The other three pins are not 5V tolerant, and are limited (ST.com document 13587.pdf):
PC13, PC14 and PC15 are supplied through the power switch. Since the switch only sinks a limited amount of current
(3mA), the use of GPIOs PC13 to PC15 in output mode is limited: the speed should not eload of 30 pF and these IOs must not be used as a current source (e.g. to drive an LED).
It is not worth it - there are better and accurate "off the shelf" products that can be acquired.
I agree with you that there are more accurate off-the-shelf products.
But, I disagree on the 'not worth it".
a. If the Digikey price is representative, they cost more than the MCU, or appear to have the same accuracy problems as the on-board RTC (though I am very happy to be corrected, 'cos I don't get how the DS1307 can be otherwise).

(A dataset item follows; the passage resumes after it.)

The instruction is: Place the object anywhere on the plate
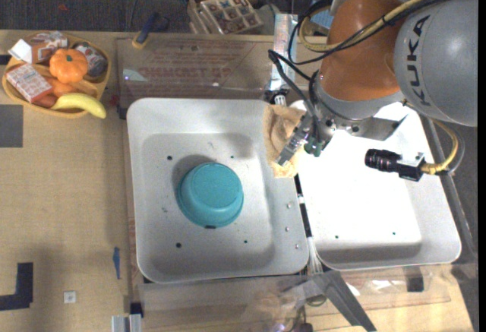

b. The concerns about software complexity seem to be solved in Open Source software, but the devil is in the detail, so I won't claim this is irrelevant.
c. There is no need for interaction with the Arduino-library timing mechanisms unless someone wants it.
d. There is no need for for interrupt interaction unless the user wants an alarm, in which case, they are probably swapping one source of interrupts for another, so overall, no worse off.
e. When failing power is detected, there is no need to go to an external device to write the NV RAM values. I feel that has got to be quicker and easier than going to an I2C device which may be in the middle of a transaction. If the external timer is on it's own I2C bus to avoid that problem, then it has consumed two pins and an I2C interface for the gain of 3 low-current, non 5V tolerant GPIOs. I would prefer the spare I2C.
f. It is already in the chip.
We may end up agreeing to differ, though how the DS1307 can be calibrated in a better way than the on-board RTC might make me rethink, and I don't understand your point 3. about integrating interrupts with the ARM.
Thanks for the thought provoking post. High-quality stuff!